* _Task brief_
Lines of the data that contain the word "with" are the ones to copy.
====== Input data
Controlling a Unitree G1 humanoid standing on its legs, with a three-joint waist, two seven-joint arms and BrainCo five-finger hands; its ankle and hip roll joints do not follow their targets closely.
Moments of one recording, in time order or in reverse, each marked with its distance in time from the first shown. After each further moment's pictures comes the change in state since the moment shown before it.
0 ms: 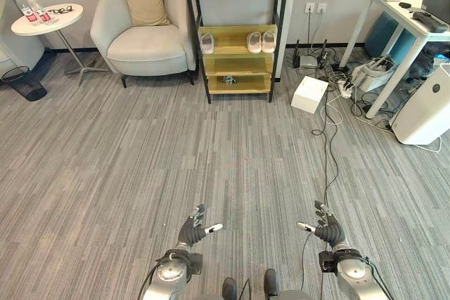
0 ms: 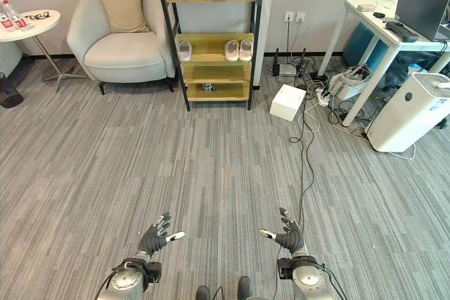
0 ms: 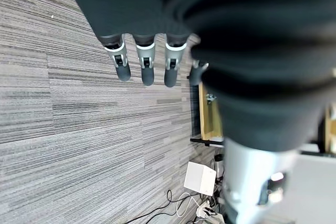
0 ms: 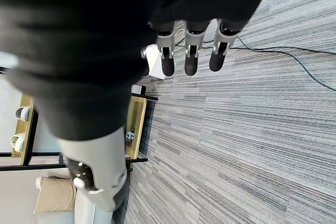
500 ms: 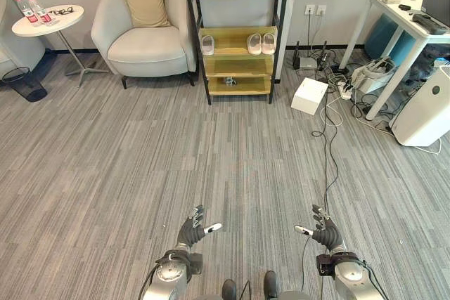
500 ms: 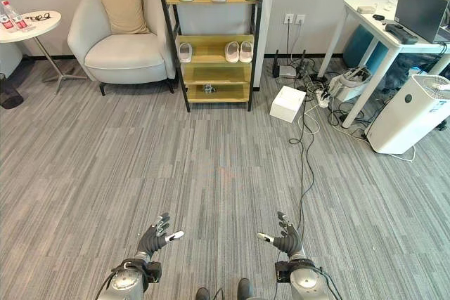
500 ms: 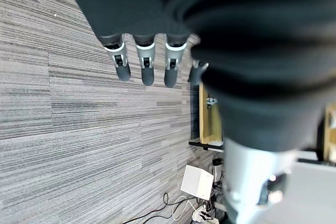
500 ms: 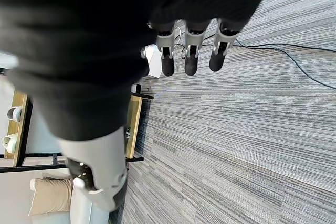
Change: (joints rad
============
* _Answer for the task_
Controlling a Unitree G1 humanoid standing on its legs, with a three-joint waist, two seven-joint arms and BrainCo five-finger hands; its ankle and hip roll joints do not follow their targets closely.
Moments of one recording, in time order or in reverse, each marked with its distance in time from the first shown. After each further moment's pictures comes the change in state since the moment shown before it.

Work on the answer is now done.